We have heard the phrase a thousand times…”your call is important to us please hold”. This is the standard message we hear when we call a company’s call center. Interspersed we may hear about “an unexpectedly high call volume” and other variations on the theme. All of these messages serve to keep us informed of the call volumes impacting on the call center and thus are intended to mitigate our frustration with the call not being answered immediately. But what is a reasonable delay in answering our call… 20 seconds, one minute, twenty minutes? What event had impacted on the center and caused them to be unable to answer our call?
The general public can only guess about the underlying causes while we, in the call and contact center industry, know the truth about this guilty little secret. There was no unexpected run on the call center, no surge that caught the center blind. The reality is that there are only two likely reasons why the call wasn’t answered promptly; either the management of the company has determined not to or the call center senior management is incompetent. What other reasons can there be?
Ignorance or Neglect, your Choice
Call and contact centers produce a huge amounts of data and the center management can analyze the data and information to determine call volumes and patterns and forecast what volume of calls to expect when. This forecasting process is a basic tenant of call and contact center management.
Senior corporate executives constantly communicate a message that their customers are their number priority, yet these otherwise intelligent, savvy and effective communicators fail to support the customers when they have the opportunity…when the customer contacts the center.
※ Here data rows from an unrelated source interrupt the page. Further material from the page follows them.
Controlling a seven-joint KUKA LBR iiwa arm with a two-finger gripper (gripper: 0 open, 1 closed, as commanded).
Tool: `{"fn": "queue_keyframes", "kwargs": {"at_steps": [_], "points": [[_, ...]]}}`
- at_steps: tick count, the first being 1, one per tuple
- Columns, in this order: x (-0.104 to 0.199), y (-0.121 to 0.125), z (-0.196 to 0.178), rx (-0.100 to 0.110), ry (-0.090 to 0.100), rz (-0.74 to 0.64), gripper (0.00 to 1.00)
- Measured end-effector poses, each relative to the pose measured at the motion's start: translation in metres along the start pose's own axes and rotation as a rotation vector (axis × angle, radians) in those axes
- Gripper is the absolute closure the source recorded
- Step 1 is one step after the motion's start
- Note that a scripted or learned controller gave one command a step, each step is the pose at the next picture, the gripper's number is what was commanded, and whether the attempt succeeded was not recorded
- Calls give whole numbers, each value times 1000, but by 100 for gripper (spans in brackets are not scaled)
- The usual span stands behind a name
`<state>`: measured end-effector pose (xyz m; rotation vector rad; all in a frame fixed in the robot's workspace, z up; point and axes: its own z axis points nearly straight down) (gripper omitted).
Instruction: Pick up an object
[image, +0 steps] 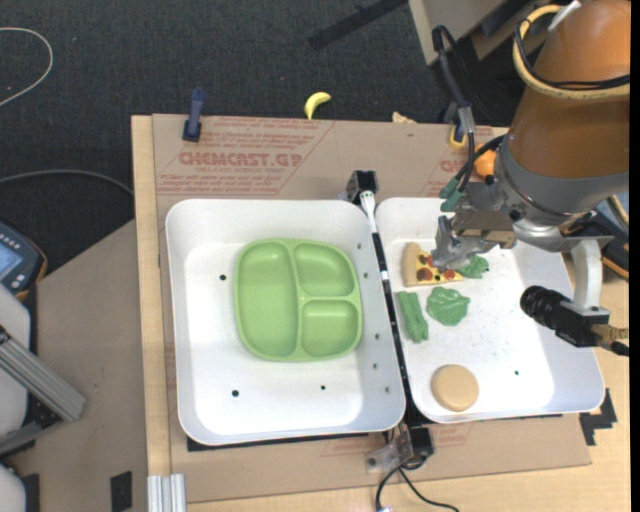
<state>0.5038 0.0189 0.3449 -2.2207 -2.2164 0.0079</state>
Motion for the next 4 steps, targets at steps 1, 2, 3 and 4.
{"fn": "queue_keyframes", "kwargs": {"at_steps": [1, 2, 3, 4], "points": [[14, 9, -9, -10, 0, -4, 100], [20, -26, -163, -27, 4, -5, 100], [11, -26, -16, 9, -2, 0, 100], [54, -24, -86, -15, 3, -7, 100]]}}
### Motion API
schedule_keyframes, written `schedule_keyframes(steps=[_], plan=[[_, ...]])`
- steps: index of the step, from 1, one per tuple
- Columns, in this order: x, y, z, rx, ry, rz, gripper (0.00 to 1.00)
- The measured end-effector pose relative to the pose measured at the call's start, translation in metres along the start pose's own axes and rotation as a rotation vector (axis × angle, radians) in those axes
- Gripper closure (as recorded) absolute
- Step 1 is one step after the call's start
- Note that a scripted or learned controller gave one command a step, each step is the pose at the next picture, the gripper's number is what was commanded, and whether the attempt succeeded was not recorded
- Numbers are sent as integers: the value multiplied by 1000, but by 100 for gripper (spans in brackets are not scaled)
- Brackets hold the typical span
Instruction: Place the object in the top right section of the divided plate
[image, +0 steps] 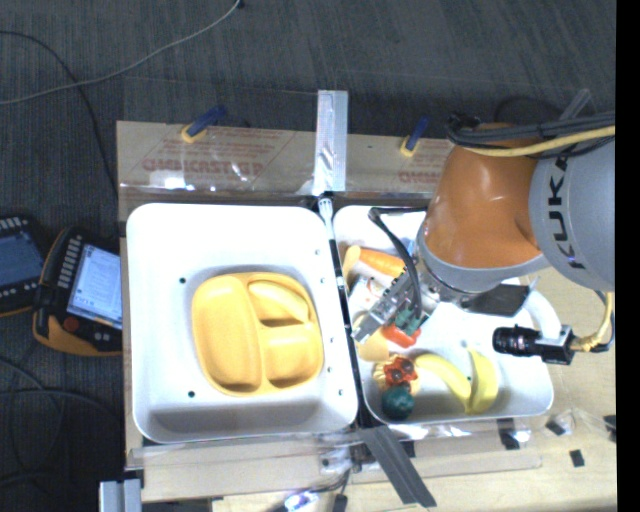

I recently had to tell the CEO of a Fortune 500 company that their Mission Statement was a lie. I told him that the company’s’ commitment to “world class customer service” was incompatible with a wait time of more than 20 minutes to get a phone call answered. Perhaps this wasn’t he best way to begin a consulting engagement and certainly this wasn’t a pleasant conversation of either of us, but it was the start of a process that today has this company answering their calls within their stated service level parameters.
So let’s examine the reasons why companies don’t answer our call in a timely manner. First let’s look at why a company would neglect and alienate their primary asset: their customer.
Familiarity breeds contempt
The nature of contact and call centers provide some insight to this problem. Call centers in particular employ a device that we use and take for granted each and every day…a telephone. We have grown up using the phone, we don’t see this as complicated technology. We view the phone as a basic everyday item. This point of view can lead us to not fully appreciate the challenges and dynamics that come into play when you put 10 or 20 or 300 phones and agents together in a room and ask them to service customers. As I was once told by a senior VP at a packaged goods company, “we don’t need your help to answer the phones, I have one of these at home”, he said while holding up his telephone set, “I use it every day”. This familiarity can breed contempt. If instead of a telephone, we were employing some ‘black box’ technology with a catchy three letter acronym (TLA), then we wouldn’t be so eager to dismiss the complexities and subtle nuances that managing incoming calls can present.
A second root cause for the lack of focus on meeting customers needs when they phone the call center may be traced back to the evolution of the call center itself. In many organizations call centers weren’t planned. They just sort of happened. A ringing phone prompts all of us at home or at the office to ask, often out loud, can somebody get the phone. The same process occurred in offices leading to more people and more resources being deployed to ‘answer the phones’; pretty soon you have a call center.
This background may be interesting, but still doesn’t explain how otherwise savvy and bright executives end up in a situation where they are at best complicit in and at worst intentionally creating an environment certain to alienate their customers. Research shows that customers judge a company based upon their experience with that company’s’ call or contact center. In fact 92% of consumers in a recent Perdue University study said they judge a company based upon their experience in dealing with the call center. A Transversal study provided even more distressing news: 54% of consumers had a higher opinion of a company before they contacted the company call center than they had after their call center experience.
Senior executives in many organizations are forming opinions and making decisions based on faulty information. One of the most common myths we have seen is “It costs too much to provide good service” This is patently incorrect. Consider this not so hypothetical example.
The Death Spiral is not a Strategy
A company is having difficulty answering their phone calls. So the average speed of answer (ASA) increases. With the increases in ASA comes a matching increase in the frequency of customers mentioning and complaining about their wait time. This increase in complaints increases the average handle time (AHT) that a call takes to be completed. This increase in AHT means that an agent handles fewer calls in each period and the ASA for new incoming calls increases again. Also as the AHT increases so does the cost for each call handled and the budget is consumed exponentially. Meaning that fewer resources can be deployed to handle future calls. This cycle as you can see can cycle over and over creating a call center ‘death spiral’.